[Opening PROVIDED RECORDS section]

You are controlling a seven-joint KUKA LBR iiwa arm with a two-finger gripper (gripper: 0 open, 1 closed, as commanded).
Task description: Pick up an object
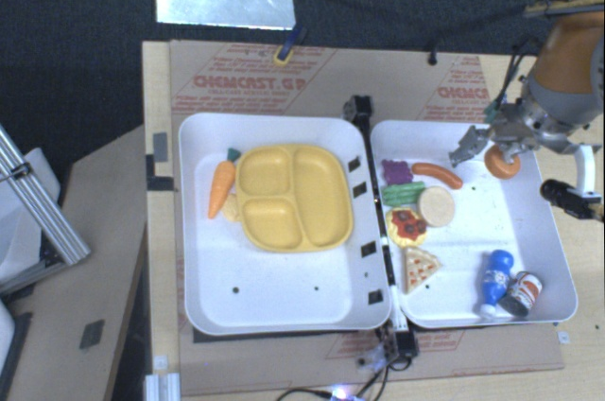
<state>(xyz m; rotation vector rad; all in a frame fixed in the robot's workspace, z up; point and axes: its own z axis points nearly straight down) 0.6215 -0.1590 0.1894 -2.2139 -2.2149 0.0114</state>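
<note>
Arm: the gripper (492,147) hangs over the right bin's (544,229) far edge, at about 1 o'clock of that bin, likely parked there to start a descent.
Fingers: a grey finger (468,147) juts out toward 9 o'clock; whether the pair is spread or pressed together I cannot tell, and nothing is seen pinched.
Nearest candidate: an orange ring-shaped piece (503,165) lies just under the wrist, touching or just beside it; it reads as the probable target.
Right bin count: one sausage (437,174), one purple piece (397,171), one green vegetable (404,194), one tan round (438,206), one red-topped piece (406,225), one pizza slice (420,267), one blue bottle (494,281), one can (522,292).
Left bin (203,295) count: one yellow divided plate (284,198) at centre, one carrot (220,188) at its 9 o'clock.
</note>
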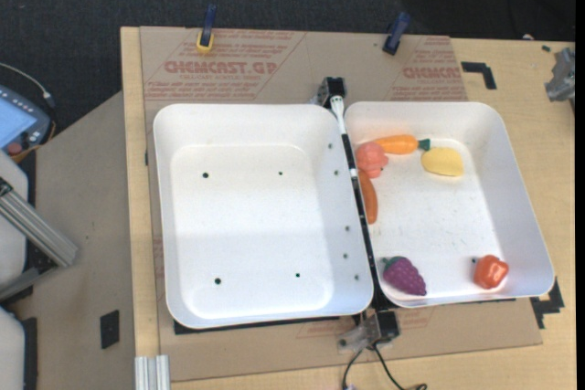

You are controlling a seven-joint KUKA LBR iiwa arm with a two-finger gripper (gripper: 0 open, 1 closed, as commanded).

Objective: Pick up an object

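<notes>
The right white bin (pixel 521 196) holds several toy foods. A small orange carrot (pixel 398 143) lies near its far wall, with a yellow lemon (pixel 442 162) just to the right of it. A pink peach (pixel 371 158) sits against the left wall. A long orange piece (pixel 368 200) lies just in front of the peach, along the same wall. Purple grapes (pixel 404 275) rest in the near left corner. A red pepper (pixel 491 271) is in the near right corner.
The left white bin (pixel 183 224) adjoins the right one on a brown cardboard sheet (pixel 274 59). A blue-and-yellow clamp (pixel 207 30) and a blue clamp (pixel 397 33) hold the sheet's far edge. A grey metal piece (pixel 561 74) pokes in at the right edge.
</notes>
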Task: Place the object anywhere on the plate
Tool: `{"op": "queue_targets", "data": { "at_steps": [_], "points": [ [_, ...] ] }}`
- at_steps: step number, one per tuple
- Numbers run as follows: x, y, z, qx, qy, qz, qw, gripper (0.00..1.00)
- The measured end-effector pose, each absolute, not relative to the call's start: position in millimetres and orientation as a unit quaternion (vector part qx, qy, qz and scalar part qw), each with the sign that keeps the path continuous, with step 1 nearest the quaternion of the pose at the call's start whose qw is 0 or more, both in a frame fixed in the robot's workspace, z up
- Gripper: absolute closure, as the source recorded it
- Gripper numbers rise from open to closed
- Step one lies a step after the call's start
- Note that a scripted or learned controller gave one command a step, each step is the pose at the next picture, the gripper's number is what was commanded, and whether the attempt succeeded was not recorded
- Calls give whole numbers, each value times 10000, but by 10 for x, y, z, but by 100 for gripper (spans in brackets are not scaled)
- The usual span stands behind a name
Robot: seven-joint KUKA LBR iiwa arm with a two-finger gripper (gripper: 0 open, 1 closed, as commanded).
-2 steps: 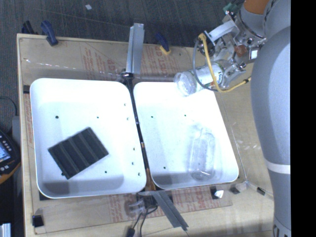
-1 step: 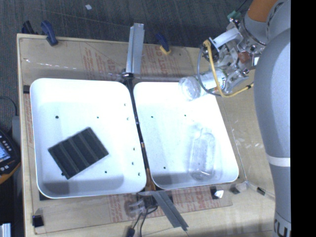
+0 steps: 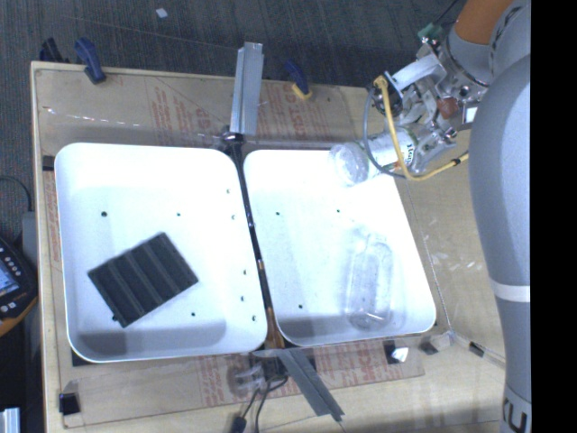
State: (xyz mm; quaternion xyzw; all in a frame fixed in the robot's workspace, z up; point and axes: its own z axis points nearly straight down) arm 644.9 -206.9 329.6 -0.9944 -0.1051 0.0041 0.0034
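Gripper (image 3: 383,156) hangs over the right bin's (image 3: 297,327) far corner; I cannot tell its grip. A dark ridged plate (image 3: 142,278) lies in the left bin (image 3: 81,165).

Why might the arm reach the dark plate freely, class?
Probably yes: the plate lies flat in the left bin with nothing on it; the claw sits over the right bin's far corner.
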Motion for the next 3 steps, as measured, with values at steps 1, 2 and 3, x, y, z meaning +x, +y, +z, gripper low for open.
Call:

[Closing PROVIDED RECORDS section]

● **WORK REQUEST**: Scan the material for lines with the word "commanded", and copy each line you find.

● **EXERCISE RESULT**:
You are controlling a seven-joint KUKA LBR iiwa arm with a two-finger gripper (gripper: 0 open, 1 closed, as commanded).
You are controlling a seven-joint KUKA LBR iiwa arm with a two-finger gripper (gripper: 0 open, 1 closed, as commanded).
- Note that a scripted or learned controller gave one command a step, each step is the pose at the next picture, the gripper's number is what was commanded, and whether the attempt succeeded was not recorded
Robot: seven-joint KUKA LBR iiwa arm with a two-finger gripper (gripper: 0 open, 1 closed, as commanded).

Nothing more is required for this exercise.